▶ [What you will do]: Copy out every line of the records where the string "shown" occurs.

# # #

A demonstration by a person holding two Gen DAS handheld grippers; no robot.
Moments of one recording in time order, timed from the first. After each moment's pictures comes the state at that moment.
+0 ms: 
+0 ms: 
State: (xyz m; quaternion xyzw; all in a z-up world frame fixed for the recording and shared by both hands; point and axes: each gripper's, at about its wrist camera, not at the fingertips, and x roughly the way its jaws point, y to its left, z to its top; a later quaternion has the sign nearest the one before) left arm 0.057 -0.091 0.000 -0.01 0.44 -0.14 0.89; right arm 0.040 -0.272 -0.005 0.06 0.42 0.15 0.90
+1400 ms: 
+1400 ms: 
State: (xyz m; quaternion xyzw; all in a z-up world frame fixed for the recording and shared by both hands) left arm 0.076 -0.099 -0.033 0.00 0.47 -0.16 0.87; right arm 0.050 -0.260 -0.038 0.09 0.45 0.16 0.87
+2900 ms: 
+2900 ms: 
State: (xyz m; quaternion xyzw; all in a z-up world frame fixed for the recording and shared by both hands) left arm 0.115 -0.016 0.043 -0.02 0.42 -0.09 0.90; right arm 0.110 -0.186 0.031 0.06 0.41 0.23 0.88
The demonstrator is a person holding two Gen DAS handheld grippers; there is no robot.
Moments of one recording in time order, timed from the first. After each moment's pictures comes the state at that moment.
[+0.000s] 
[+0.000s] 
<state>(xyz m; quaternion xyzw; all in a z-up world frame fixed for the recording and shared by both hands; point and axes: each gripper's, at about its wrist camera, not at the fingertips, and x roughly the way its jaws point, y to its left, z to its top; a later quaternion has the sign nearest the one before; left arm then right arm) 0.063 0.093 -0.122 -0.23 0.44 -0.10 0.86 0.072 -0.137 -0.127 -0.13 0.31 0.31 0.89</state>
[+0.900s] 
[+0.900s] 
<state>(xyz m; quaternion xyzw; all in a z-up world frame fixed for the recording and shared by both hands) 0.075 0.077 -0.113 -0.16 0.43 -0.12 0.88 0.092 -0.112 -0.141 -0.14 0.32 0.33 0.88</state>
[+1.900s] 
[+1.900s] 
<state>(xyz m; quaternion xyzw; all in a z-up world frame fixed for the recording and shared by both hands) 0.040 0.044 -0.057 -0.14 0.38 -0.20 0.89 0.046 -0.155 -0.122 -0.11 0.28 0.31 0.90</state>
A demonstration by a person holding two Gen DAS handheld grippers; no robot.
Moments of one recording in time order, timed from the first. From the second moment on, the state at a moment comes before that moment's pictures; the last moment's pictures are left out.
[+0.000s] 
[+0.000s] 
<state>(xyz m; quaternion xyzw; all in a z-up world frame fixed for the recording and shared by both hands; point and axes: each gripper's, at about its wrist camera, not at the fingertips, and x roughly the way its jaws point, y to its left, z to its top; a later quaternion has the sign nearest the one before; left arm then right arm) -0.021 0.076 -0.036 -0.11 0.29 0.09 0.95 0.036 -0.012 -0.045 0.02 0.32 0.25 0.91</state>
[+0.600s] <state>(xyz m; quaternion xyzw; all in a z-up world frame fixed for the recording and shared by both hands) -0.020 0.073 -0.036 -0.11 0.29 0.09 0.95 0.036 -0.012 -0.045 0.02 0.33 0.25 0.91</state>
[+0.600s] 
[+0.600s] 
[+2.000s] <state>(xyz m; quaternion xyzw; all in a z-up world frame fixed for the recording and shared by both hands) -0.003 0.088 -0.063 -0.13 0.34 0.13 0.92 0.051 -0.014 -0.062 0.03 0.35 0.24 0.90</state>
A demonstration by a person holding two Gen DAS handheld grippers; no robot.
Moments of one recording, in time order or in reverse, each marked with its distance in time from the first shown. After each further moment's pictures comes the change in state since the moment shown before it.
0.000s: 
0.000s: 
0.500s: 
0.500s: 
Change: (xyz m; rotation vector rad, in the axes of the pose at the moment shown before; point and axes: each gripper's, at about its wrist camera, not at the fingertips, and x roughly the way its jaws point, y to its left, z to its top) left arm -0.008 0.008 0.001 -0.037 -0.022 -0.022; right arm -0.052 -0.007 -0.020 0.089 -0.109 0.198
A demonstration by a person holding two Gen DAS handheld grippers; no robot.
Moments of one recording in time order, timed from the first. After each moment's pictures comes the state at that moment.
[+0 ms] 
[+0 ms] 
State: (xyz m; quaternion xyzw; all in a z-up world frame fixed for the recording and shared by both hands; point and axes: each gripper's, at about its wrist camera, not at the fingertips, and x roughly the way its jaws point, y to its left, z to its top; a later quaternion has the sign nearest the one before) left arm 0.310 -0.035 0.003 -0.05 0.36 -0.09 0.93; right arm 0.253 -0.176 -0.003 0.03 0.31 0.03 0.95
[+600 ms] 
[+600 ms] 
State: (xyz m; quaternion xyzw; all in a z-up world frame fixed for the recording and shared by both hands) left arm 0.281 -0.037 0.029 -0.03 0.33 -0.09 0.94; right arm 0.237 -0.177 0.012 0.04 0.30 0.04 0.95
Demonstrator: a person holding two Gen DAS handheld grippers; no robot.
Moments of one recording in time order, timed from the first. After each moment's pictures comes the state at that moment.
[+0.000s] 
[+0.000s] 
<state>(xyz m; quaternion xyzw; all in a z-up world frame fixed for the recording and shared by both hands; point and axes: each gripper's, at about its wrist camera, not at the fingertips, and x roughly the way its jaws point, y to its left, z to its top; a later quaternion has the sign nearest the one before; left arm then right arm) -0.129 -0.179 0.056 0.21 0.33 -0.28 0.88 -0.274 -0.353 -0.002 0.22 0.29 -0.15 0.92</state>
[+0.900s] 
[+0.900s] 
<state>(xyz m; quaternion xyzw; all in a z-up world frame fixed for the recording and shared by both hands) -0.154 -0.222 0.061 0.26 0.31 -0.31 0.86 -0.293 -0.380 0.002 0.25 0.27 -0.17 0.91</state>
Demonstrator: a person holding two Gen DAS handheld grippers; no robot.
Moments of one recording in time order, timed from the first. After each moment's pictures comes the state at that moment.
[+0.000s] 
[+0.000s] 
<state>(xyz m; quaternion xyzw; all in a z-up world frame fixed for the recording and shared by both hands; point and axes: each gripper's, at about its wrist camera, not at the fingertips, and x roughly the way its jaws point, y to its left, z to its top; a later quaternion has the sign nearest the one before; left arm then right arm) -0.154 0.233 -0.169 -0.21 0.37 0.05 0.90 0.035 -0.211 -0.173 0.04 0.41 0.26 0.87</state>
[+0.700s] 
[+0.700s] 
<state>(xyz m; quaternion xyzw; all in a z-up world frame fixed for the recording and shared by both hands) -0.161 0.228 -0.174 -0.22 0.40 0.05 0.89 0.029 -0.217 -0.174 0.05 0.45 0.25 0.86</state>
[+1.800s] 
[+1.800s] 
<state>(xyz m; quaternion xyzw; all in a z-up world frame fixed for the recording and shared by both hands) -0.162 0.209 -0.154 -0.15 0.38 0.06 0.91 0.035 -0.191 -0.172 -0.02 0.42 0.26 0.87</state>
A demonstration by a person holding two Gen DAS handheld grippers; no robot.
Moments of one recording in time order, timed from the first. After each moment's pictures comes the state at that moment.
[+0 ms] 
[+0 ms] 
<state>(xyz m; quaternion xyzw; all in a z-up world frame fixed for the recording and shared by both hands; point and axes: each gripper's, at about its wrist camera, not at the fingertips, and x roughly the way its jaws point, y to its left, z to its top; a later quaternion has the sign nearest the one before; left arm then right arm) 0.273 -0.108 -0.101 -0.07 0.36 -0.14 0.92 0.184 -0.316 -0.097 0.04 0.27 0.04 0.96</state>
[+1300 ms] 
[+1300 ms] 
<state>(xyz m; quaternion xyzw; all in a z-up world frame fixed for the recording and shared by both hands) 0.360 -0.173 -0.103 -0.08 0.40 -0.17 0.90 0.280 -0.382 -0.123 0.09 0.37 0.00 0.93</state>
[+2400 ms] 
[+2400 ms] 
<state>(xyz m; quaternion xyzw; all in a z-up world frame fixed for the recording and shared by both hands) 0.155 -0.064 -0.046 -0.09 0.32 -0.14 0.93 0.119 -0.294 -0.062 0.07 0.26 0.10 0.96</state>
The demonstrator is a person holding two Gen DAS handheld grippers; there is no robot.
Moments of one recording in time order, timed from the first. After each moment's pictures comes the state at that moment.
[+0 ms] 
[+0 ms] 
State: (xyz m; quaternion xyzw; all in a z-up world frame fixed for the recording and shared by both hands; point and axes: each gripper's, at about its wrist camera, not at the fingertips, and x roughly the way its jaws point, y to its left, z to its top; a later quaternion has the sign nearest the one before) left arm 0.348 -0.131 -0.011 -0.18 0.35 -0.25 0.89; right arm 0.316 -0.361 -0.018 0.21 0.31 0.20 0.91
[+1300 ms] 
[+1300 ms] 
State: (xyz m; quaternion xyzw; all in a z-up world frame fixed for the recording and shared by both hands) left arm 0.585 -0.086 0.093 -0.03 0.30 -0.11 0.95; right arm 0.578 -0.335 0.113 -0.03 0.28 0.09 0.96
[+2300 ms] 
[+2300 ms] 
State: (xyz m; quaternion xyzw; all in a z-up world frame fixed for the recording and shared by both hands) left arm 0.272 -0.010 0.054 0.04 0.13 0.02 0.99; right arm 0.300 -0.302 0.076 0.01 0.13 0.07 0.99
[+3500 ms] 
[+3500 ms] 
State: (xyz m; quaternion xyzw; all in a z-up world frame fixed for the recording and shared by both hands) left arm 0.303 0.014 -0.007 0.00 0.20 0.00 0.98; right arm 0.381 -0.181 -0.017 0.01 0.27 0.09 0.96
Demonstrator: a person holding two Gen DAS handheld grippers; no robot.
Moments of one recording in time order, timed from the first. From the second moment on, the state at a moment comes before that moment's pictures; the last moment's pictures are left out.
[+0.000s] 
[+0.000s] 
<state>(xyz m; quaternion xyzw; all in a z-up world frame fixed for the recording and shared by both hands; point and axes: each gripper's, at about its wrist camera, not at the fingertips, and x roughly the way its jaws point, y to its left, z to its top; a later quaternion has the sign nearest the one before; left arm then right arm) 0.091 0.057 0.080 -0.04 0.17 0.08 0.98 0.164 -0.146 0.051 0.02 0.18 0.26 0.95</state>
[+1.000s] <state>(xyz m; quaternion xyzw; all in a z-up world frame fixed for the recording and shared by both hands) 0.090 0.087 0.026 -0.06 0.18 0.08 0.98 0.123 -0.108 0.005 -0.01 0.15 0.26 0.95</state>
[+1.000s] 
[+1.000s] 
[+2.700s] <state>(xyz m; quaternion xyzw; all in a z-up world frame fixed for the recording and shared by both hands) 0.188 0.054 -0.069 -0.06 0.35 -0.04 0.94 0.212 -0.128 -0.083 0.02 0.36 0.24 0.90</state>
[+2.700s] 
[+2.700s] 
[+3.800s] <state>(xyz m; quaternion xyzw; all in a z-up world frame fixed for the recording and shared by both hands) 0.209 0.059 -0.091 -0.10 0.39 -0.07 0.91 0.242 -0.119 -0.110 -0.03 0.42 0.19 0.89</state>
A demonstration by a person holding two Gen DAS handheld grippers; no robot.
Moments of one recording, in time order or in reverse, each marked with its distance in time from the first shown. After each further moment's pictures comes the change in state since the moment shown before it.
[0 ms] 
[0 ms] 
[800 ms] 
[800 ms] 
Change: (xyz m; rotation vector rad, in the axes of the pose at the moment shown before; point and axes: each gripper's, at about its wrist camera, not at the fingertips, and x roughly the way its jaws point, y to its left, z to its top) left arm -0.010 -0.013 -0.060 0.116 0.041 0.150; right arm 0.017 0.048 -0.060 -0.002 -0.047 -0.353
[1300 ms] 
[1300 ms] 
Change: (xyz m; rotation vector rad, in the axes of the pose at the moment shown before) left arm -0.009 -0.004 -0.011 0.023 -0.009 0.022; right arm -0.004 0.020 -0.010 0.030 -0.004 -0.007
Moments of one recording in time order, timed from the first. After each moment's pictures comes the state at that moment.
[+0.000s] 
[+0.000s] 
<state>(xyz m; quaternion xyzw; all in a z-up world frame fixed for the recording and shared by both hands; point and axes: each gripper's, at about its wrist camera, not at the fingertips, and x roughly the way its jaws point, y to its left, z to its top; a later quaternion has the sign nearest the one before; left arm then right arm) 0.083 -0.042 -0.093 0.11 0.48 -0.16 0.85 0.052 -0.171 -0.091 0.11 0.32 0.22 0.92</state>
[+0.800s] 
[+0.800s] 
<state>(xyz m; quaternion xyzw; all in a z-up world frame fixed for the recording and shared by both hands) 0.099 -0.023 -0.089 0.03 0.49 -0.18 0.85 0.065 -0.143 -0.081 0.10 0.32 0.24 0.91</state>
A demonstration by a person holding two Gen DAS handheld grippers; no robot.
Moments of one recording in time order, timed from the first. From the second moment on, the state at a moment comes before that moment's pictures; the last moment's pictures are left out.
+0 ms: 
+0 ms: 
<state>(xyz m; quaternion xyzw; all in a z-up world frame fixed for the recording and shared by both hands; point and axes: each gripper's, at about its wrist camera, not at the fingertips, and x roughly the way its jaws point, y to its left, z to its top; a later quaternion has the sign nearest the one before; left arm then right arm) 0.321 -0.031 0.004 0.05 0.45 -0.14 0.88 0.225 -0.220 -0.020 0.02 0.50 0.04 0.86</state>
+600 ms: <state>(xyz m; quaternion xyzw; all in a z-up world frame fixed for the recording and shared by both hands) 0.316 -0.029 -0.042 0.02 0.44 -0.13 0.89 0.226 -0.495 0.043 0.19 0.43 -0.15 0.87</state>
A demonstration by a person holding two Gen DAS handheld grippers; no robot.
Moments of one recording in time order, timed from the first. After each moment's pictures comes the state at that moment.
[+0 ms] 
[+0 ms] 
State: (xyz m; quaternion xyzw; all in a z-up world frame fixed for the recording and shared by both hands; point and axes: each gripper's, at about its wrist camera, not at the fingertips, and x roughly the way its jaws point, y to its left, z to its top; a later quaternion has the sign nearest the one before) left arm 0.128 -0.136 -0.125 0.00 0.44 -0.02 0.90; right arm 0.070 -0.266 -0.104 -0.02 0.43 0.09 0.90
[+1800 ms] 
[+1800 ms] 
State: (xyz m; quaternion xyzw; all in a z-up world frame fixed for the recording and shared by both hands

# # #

▶ [Exercise answer]:
Moments of one recording, in time order or in reverse, each marked with its distance in time from the first shown. After each further moment's pictures comes the change in state since the moment shown before it.
Change: (xyz m; rotation vector rad, in the axes of the pose at the moment shown before; point and axes: each gripper's, at about its wrist camera, not at the fingertips, and x roughly the way its jaws point, y to its left, z to its top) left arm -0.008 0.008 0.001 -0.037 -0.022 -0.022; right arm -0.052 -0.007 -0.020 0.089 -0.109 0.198
Moments of one recording, in time order or in reverse, each marked with its distance in time from the first shown. After each further moment's pictures comes the change in state since the moment shown before it.
Change: (xyz m; rotation vector rad, in the axes of the pose at the moment shown before; point and axes: each gripper's, at about its wrist camera, not at the fingertips, and x roughly the way its jaws point, y to its left, z to its top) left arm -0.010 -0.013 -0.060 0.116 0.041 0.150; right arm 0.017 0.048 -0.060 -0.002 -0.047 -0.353
Change: (xyz m; rotation vector rad, in the axes of the pose at the moment shown before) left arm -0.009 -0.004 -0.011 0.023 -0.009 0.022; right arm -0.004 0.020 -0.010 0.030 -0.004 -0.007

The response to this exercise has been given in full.